→ **Work to be completed**: Apart from the images, the records below need to be copied exactly.

→ **Records supplied**:
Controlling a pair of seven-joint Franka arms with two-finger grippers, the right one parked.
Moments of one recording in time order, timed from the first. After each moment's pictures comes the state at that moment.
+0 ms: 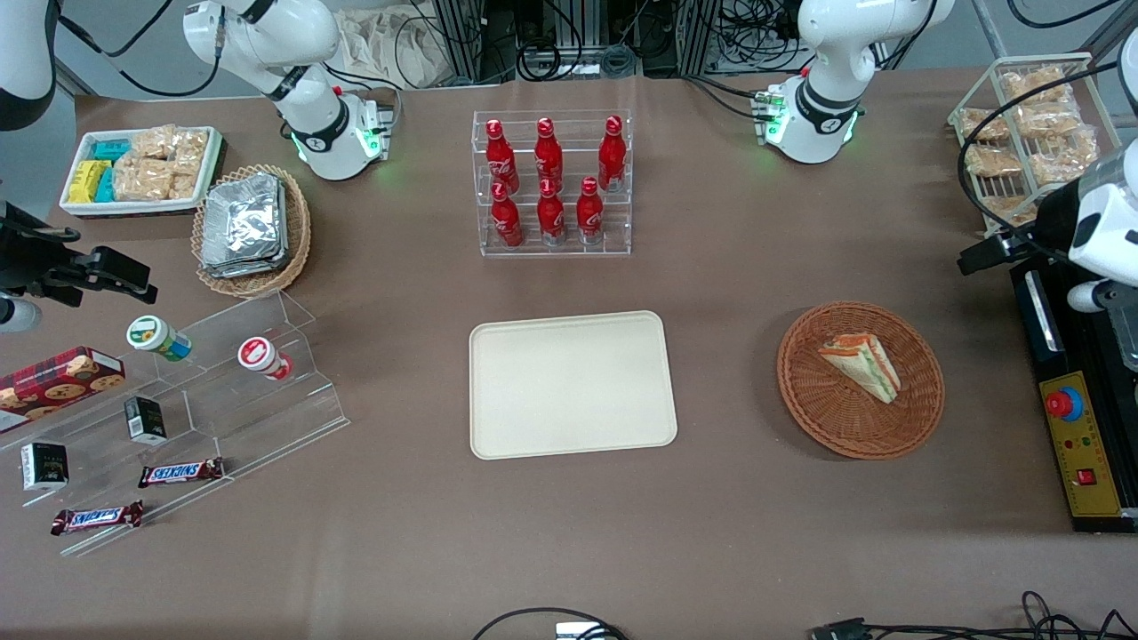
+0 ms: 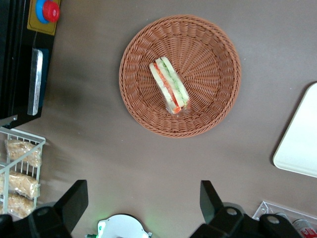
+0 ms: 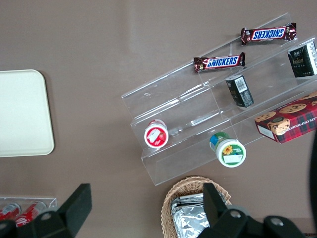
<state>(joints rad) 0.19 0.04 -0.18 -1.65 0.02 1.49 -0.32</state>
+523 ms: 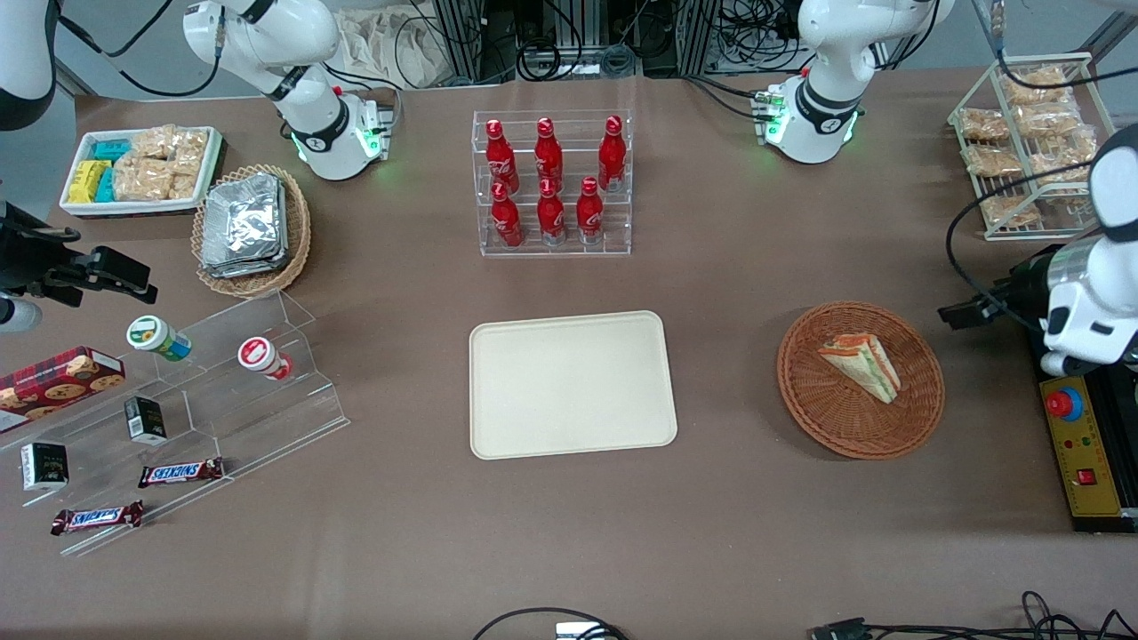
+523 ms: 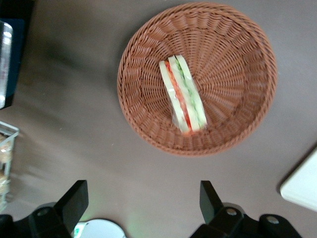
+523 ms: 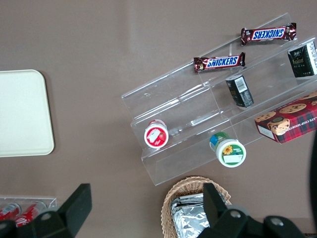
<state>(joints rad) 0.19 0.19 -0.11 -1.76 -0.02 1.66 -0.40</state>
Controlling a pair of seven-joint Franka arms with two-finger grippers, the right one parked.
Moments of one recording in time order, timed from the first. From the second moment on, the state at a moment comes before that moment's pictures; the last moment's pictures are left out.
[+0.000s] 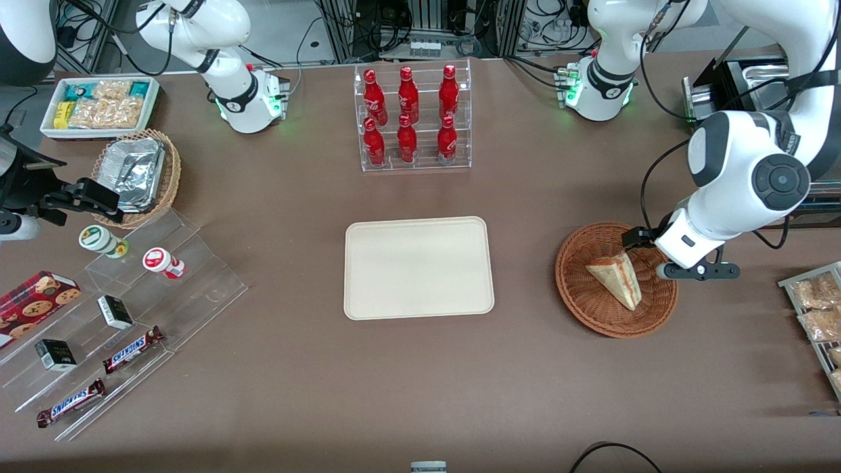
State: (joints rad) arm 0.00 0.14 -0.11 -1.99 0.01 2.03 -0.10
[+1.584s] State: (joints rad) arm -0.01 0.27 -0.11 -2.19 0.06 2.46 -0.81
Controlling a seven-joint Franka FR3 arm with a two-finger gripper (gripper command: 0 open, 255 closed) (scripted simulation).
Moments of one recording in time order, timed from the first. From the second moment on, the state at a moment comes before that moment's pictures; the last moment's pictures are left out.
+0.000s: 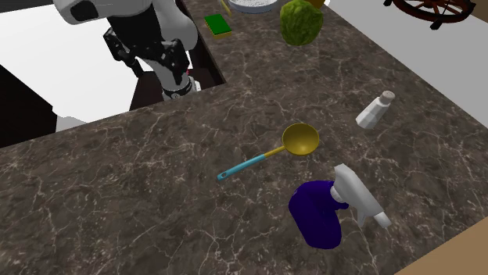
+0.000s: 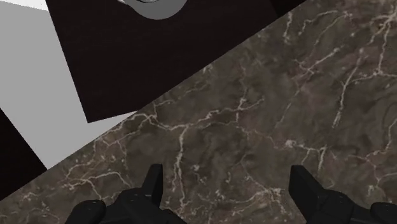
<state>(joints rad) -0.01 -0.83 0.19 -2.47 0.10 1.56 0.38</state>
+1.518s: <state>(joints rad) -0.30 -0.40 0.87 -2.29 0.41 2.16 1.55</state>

→ **Task result**:
Controlling a pair of seven-joint Franka arms with two-finger grippers, the right one parked.
Moments of one recording in time order, timed from the first. After each moment's pictures comes the state at that moment.
+0 ms: 
+0 ms: 
+0 ms: 
<state>(joints rad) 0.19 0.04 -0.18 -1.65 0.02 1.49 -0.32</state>
+523 ms: 
+523 ms: 
+523 ms: 
<state>(joints rad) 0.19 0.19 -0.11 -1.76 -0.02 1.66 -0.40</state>
Controlling a pair of seven-joint Franka arms with two-finger grippers, the right one parked.
Moments of one recording in time order, timed from the first. From the second moment on, the state at a moment comes before that moment's pictures; the last moment's pictures are left out.
[+0.000s] 
State: (joints rad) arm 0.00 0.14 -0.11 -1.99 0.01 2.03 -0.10
[+1.584s] State: (joints rad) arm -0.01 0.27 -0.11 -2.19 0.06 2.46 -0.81
Controlling a seven-joint Franka FR3 arm with a two-finger gripper (gripper command: 0 open, 255 closed) (scripted simulation).
Moments of one recording in time order, timed from the first. From the second moment on, the state at a moment comes before that moment's pictures; the last moment's pictures are left out.
+0.000s: 
+0.000s: 
<state>(joints rad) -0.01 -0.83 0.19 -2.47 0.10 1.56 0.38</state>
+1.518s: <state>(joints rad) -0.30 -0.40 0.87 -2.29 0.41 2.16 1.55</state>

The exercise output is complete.